In this case, the security team hadn’t coordinated with the infra team when they set that priority. Infra assumed it was just another workload, not something that could outrank the cluster’s most essential services.

Imagine a bouncer who has to check every person before they can enter the club getting kicked out when the club gets busy by someone shouting “FOR SECURITY REASONS.”

No Kyverno means no new pods, including Kyverno itself.

The long slog

Part of the reason this outage dragged on was that Kyverno itself hadn’t been set up with any safety nets. Only one copy was running instead of multiple replicas because no one had updated the default setting from replicas: 1. If there had been replicas, there could have been another copy of Kyverno available to let in the evicted one. And, there were no rules in place to prevent it from being kicked out.

So when Kubernetes needed to free up space and Kyverno went away, with it went the entire cluster’s ability to process encoding jobs.

Not having done Kubernetes work myself, I wondered why they couldn’t just delete the problematic jobs that started this mess. Well, apparently the jobs weren’t just sitting in the queue. They were part of Kubernetes’ Job and Pod system, which is designed to retry until success.

If you delete one, the Job controller notices: “Oh, that pod disappeared, but the job isn’t done yet” and it immediately schedules a new one. And in this outage, the admission controller was down, which meant nothing new could start anyway, so trying to “clean up” jobs didn’t help. They’d just boomerang back or stay pending, still clogging the scheduler’s brain.

Diagram illustrating the Kubernetes job boomerang effect: deleting a pod causes the Job controller to immediately schedule a replacement

The recovery

The only way out was drastic: delete the admission rules that required Kyverno in the first place. That needed elevated permissions, so another team stepped in to rip out the safety checks temporarily.
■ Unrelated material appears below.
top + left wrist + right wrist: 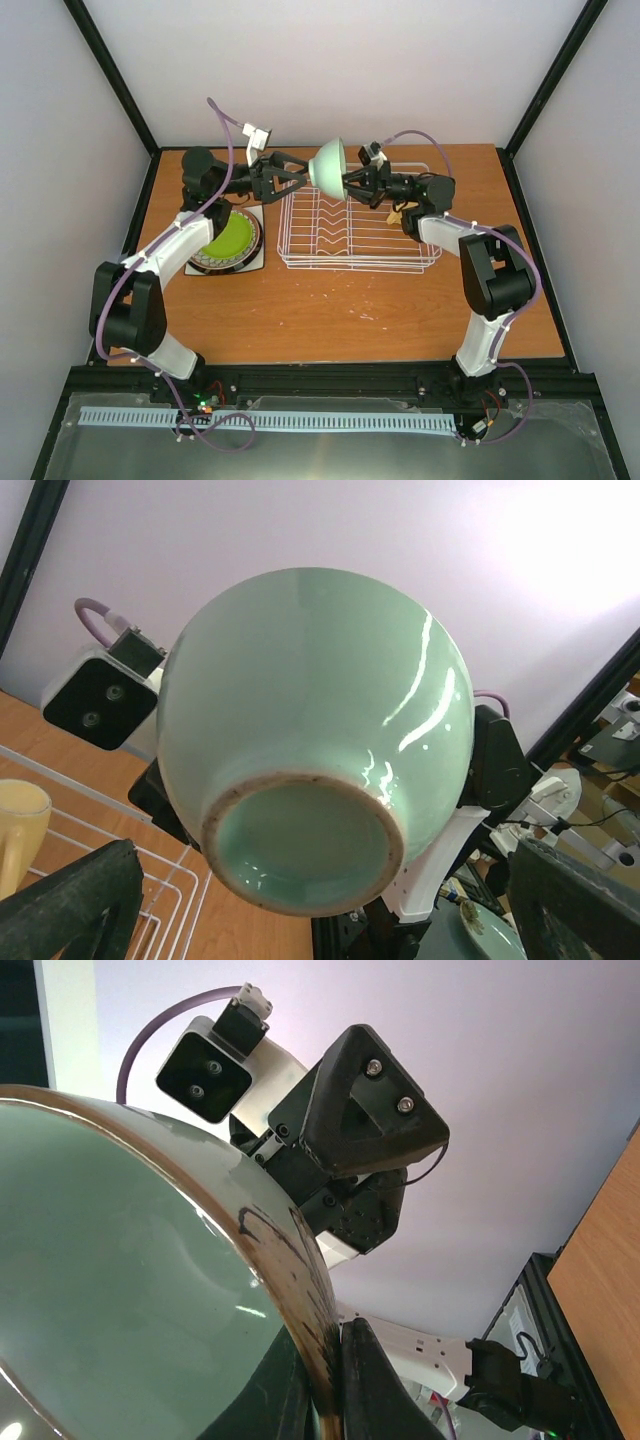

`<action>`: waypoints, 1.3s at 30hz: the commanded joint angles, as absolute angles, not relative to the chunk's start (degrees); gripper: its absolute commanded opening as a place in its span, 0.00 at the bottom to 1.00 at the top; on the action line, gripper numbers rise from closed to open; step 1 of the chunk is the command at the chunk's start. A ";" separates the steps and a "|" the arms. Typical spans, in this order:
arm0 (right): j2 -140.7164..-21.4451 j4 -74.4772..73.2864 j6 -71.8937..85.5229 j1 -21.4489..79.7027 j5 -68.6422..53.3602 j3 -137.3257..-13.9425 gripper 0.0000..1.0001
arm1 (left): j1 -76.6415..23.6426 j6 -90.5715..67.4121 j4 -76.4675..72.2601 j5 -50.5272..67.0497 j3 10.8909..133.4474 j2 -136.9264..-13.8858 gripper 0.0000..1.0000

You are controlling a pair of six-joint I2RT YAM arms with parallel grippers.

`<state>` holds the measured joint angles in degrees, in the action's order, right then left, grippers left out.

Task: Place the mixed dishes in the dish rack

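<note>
The pale mint bowl (328, 165) hangs on its side in the air above the back of the white wire dish rack (360, 240). My right gripper (350, 183) is shut on the bowl's brown-stained rim (300, 1260), with one finger inside and one outside (375, 1380). My left gripper (292, 176) is open, and its two fingers (70, 900) stand wide apart in front of the bowl's foot (300, 845). The lime-green small plate (228, 238) lies on a stack of plates over the white square plate (252, 263), left of the rack. The pale yellow mug (20, 825) sits in the rack.
The rack's wavy dividers (335, 215) stand below the bowl. Black frame posts (115, 80) and white walls close in the table at the back and sides. The plate stack lies under the left forearm (190, 240).
</note>
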<state>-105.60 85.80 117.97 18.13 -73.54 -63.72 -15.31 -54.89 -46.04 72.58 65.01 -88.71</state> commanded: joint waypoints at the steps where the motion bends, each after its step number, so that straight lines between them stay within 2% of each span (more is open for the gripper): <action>1: -106.05 96.15 118.51 18.70 -71.07 -66.88 0.03 | -16.35 -56.01 -49.67 73.76 67.72 -89.36 1.00; 11: -106.52 96.11 118.48 20.20 -71.32 -67.01 0.03 | -18.75 -55.60 -48.54 73.22 71.26 -92.54 0.99; 17: -106.61 96.15 118.26 20.31 -71.50 -66.79 0.03 | -19.07 -55.49 -47.99 72.86 71.57 -92.91 0.73; 27: -107.08 96.09 118.12 20.47 -71.79 -66.51 0.03 | -19.16 -55.28 -48.44 73.05 71.84 -93.33 0.44; 29: -107.13 96.15 118.04 20.47 -71.93 -66.17 0.03 | -19.24 -55.43 -48.71 73.36 71.93 -93.47 0.32; 31: -107.22 96.15 117.95 20.48 -72.04 -65.81 0.03 | -19.25 -55.46 -48.82 73.32 71.93 -93.60 0.09; 32: -107.21 96.15 117.87 20.48 -72.07 -65.64 0.03 | -19.25 -55.38 -48.69 73.16 71.90 -93.62 0.01; 37: -107.37 96.15 117.52 20.45 -72.07 -65.01 0.04 | -19.34 -54.23 -47.85 73.07 71.60 -93.17 0.01; 39: -107.61 96.15 117.47 20.48 -72.02 -64.72 0.10 | -19.33 -51.95 -45.39 72.40 71.69 -92.37 0.01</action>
<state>-107.00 85.95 118.19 18.72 -71.59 -65.28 -17.67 -55.81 -46.61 72.60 69.17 -92.84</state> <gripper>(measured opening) 0.074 0.586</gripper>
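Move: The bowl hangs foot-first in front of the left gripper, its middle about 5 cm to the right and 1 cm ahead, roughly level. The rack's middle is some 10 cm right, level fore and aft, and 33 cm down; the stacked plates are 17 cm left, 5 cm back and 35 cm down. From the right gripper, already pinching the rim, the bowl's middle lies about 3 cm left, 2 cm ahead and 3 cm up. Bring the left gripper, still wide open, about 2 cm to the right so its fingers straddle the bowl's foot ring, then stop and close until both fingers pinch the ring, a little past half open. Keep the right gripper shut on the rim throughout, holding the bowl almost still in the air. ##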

Once Kyverno was no longer required, the cluster slowly brought itself back online:

The setup tasks could run.
Nodes became ready.
Kyverno was allowed back.

They restored the admission rules, this time with better safeguards: multiple replicas, disruption budgets, and higher priority.

The encoding pipeline limped back to life, and the batch processing queue finally started clearing.

Deleting admission rules didn’t sound that dramatic to me – just get rid of a few filters to get things back to normal. But it’s closer to removing the turnstiles at a subway station. Normally, those gates check every passenger’s ticket, which slows things down slightly, but ensures everyone who enters is allowed. Without them, trains move faster at first, but freeloaders and chaos slip in.

That’s what happened here: taking down the rules let the cluster recover, but it also meant anything (good or bad) could sneak through until order was restored.

Lessons

This whole saga was a reminder that:

Small defaults matter. Forgetting to set “run 3 copies of this critical service” can take down a whole processing pipeline.
Priorities collide. One team’s well-intentioned security tweak can accidentally evict the very thing keeping the system alive.
Observability isn’t optional. Dashboards that lie are worse than dashboards that scream.
Complex systems fail in loops. Once you get stuck in a cycle (“can’t start A without B, can’t start B without A”), recovery often requires outside help.

In the end

What I loved about this outage was that it had less to do with machines failing and more to do with humans being human. Someone left a job and left their half-finished monitoring fix behind. Someone else set a priority without checking what it might evict. Someone forgot to configure replicas. All perfectly reasonable decisions in isolation.

It was a reminder that our digital world runs on millions of these small choices, most of them invisible until suddenly brought under the microscope of a blameless postmortem.

The miracle isn’t that things break. It’s that they hold together as often as they do. Most of the time, our duct tape and YAML and forgotten TODOs somehow keep the lights on. Until they don’t.

When they’re not actively happening to me and I didn’t cause them by dropping a column in the production database.